**Your objective:** Look for "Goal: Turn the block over" in the records below, then copy that line and every line after it, exactly and with nothing added.

────────────────

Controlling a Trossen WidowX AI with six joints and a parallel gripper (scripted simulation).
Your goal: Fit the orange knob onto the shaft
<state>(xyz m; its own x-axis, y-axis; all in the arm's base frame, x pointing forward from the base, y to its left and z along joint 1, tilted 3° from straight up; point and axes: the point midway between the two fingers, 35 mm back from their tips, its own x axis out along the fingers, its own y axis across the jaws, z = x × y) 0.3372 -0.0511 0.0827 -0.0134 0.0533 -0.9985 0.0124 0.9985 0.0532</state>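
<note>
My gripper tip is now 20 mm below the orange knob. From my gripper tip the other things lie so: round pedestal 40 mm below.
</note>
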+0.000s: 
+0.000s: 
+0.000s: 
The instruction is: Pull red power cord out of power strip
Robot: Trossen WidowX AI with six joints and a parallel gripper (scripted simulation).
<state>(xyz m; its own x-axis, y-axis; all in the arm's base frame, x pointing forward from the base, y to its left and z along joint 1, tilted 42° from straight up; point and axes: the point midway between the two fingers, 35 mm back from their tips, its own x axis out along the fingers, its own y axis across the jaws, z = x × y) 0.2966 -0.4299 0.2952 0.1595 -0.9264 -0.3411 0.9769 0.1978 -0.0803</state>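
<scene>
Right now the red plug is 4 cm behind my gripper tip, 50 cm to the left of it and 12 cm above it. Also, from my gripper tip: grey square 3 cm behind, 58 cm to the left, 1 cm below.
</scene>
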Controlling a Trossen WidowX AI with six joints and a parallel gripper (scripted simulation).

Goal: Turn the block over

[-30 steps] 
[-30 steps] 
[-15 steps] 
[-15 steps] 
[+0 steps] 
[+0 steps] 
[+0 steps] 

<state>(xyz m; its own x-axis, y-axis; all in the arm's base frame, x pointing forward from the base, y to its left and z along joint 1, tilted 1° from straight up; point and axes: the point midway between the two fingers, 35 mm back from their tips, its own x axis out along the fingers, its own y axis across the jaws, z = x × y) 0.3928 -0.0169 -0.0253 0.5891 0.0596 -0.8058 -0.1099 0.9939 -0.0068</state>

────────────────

**Exercise output:**
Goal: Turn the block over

[-30 steps] 
[-30 steps] 
[-15 steps] 
[-15 steps] 
[+0 steps] 
[+0 steps] 
[+0 steps] 

<state>(xyz m; its own x-axis, y-axis; all in the arm's base frame, x pointing forward from the base, y to its left and z along joint 1, tilted 1° from straight up; point and axes: the point midway between the two fingers, 35 mm back from their tips, its own x axis out along the fingers, its own y axis across the jaws, z = x × y) 0.3928 -0.0169 -0.0253 0.5891 0.0596 -0.8058 -0.1099 0.9939 -0.0068</state>

What is written here forms the complete answer.